Entre Tito y su hermana acomodaron en un diván a su madre, que seguía tiritando y estaba cubierta de gotas de sudor frío. El físico particular de la familia Cecilia, un dispuesto liberto de origen eubeo, llegó pocos minutos después para reconocer a la enferma. Tras examinar sus humores y su temperatura corporal les recetó que le administraran infusiones frías de tomillo, tila, semilla de amapola, espliego y miel, caldo de carne y verduras para recuperar fuerzas, un lavado continuo de las heridas purulentas de los pies y pantorrillas con agua de rosas y unas cataplasmas calientes de las hierbas silvestres que llevaba en su zurrón para cubrirle las úlceras de sus piernas. Tito le preguntó por la gravedad de la dolencia, pero el médico sólo le recomendó reposo, agua fresca en cantidad y un generoso óbolo al templo de Esculapio para congraciarse con la divinidad.
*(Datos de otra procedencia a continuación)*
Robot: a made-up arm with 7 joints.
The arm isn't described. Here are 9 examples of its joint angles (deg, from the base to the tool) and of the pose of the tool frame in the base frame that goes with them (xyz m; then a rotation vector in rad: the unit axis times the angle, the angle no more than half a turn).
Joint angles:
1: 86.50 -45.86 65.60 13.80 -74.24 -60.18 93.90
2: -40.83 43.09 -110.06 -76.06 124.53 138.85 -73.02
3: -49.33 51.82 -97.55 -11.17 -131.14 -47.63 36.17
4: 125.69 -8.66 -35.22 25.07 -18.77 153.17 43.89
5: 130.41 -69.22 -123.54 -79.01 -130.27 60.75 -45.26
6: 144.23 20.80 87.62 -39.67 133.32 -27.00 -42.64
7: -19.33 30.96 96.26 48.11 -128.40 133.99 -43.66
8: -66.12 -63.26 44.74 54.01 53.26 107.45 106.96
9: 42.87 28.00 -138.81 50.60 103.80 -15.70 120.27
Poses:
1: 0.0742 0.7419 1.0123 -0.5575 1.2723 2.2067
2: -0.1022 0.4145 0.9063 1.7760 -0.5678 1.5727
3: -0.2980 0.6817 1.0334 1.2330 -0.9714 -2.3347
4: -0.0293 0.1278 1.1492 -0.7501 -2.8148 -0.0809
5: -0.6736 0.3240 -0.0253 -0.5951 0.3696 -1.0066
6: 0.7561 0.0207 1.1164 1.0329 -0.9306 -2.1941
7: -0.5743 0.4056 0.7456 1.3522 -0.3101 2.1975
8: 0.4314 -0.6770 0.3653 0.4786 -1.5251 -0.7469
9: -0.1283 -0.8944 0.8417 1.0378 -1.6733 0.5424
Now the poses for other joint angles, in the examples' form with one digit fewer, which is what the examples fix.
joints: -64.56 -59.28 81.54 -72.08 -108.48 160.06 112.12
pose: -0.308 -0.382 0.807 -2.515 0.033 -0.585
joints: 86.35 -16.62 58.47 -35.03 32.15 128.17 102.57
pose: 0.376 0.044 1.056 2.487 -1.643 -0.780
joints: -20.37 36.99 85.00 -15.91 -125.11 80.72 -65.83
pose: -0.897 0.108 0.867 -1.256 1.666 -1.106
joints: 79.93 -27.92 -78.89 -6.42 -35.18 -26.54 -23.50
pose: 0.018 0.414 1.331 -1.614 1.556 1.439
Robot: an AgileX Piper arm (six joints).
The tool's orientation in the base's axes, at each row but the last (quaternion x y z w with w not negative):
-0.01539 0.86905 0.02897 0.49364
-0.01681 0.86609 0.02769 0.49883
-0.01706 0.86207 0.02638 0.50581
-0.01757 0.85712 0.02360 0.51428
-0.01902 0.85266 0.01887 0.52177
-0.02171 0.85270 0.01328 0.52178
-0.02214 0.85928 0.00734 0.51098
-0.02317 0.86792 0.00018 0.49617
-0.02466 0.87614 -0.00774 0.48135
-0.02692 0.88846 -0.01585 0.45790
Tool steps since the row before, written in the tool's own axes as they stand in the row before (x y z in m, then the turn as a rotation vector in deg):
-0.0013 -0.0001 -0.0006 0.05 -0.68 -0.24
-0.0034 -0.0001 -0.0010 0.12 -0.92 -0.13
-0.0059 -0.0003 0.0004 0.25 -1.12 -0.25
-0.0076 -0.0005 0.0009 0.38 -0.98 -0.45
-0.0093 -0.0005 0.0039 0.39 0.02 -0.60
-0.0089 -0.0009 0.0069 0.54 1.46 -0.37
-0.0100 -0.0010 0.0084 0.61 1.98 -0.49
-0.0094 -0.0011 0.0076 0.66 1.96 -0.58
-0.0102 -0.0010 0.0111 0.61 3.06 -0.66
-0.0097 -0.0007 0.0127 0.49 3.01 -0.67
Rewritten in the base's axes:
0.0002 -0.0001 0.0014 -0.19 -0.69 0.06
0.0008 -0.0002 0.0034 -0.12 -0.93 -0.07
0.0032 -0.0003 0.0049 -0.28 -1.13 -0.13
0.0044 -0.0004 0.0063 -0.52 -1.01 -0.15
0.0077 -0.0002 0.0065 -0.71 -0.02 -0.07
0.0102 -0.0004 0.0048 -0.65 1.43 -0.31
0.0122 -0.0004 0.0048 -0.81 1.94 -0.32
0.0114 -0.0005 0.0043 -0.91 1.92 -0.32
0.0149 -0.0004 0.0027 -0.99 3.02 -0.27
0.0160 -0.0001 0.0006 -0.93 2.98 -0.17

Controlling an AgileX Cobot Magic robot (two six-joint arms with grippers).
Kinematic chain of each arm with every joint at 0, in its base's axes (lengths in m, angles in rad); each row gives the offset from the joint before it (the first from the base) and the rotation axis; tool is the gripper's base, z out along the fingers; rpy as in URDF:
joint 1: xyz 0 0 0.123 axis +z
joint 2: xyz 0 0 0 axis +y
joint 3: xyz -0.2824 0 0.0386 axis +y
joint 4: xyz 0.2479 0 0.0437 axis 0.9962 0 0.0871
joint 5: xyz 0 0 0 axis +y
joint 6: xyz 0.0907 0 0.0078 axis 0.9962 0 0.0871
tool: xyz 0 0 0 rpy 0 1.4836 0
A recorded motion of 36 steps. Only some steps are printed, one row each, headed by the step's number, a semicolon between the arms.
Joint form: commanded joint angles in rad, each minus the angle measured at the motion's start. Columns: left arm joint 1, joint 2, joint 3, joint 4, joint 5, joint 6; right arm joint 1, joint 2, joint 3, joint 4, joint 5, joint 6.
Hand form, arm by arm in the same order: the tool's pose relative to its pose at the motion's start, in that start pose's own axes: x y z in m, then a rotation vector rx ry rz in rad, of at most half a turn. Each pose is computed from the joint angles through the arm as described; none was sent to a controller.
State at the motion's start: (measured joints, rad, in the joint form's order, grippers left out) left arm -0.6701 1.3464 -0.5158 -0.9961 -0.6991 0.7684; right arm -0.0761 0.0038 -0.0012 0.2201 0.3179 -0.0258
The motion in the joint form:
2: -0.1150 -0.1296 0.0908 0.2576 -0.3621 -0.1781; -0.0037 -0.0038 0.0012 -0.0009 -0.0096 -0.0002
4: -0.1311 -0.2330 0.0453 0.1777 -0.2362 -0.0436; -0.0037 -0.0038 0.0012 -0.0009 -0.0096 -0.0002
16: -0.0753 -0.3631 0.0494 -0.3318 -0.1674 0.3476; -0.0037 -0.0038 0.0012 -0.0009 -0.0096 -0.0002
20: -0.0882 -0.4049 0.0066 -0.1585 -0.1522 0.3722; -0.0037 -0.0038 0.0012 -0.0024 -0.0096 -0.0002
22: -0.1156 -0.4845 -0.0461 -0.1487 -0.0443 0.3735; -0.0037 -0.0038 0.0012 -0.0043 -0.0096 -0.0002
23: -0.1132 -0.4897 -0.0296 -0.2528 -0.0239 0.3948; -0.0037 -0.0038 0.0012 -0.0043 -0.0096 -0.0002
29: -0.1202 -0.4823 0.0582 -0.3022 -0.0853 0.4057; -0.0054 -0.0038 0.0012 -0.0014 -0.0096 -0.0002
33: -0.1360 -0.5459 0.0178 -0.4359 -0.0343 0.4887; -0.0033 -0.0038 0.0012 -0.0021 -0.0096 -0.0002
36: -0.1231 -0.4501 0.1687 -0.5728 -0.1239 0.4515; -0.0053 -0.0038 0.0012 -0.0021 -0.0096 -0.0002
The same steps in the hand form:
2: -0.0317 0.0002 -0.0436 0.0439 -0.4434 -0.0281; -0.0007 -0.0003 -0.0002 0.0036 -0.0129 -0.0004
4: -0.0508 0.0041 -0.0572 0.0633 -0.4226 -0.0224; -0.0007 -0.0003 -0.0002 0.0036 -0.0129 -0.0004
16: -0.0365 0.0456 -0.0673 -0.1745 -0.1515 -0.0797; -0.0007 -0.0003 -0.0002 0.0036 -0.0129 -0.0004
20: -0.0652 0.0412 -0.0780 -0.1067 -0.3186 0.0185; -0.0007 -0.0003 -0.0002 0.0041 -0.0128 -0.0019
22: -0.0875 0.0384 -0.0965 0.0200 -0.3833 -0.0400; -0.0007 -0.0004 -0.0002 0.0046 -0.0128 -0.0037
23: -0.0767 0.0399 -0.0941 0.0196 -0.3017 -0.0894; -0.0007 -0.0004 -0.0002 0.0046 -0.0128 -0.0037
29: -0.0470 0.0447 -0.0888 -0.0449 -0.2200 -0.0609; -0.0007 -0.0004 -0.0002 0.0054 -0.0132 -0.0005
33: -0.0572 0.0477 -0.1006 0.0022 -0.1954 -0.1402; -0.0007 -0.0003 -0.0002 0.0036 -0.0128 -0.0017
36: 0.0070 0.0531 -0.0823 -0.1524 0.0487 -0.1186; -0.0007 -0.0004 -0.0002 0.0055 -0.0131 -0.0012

Ya limpio su cuerpo de las costras y supuraciones, y aliviada de la fiebre con la infusión y los paños húmedos, se quedó dormida bajo la atenta mirada de Elisa, su fiel esclava doméstica, que a pesar de estar también totalmente reventada por la fatiga seguía firme al pié del diván en el que reposaba su venerada señora cambiándole los paños cuando se calentaban.

Era poco más de la hora secunda cuando Tito Antonio se presentó ante el decurión Coranio en la Basílica. Un nuevo y caluroso día comenzaba y las primeras gotas de sudor se escurrían por el reguero de su espalda empapando su limpia túnica de lino recién estrenada. Entró por el acceso trasero del edificio, punto de encuentro de los nuevos reclutas procedentes de las precipitadas levas que había fomentado la magistratura local para nutrir los muros ante la inminente llegada de los bárbaros. En aquel patio se encontraba una fila de chavales inexpertos y barbilampiños ante la imponente figura de Servio Calvisio, que se paseaba taciturno ante ellos jugando con su vitis e increpándoles por su porte afeminado y sus pésimas condiciones físicas. Tito permaneció durante un breve instante observando las evoluciones del veterano prefecto de Germania, con más cicatrices en su torso que losas hay en la Via Apia(94). Allí estaba él, imprimiendo carácter y férrea disciplina a una centuria de jovenzuelos cuyo único contacto con el mundo castrense había sido un par de reyertas infantiles a pedradas durante las vacaciones estivales. Varios esclavos cepillaban en los establos a los corceles de los équites con sumo cuidado, dándole a las monturas su ración de agua y paja fresca para soportar las inclemencias de la próxima cabalgada. Continuó ligero su camino hacia la sala principal en la que tribunos y oficiales esperaban las directrices de Escevola.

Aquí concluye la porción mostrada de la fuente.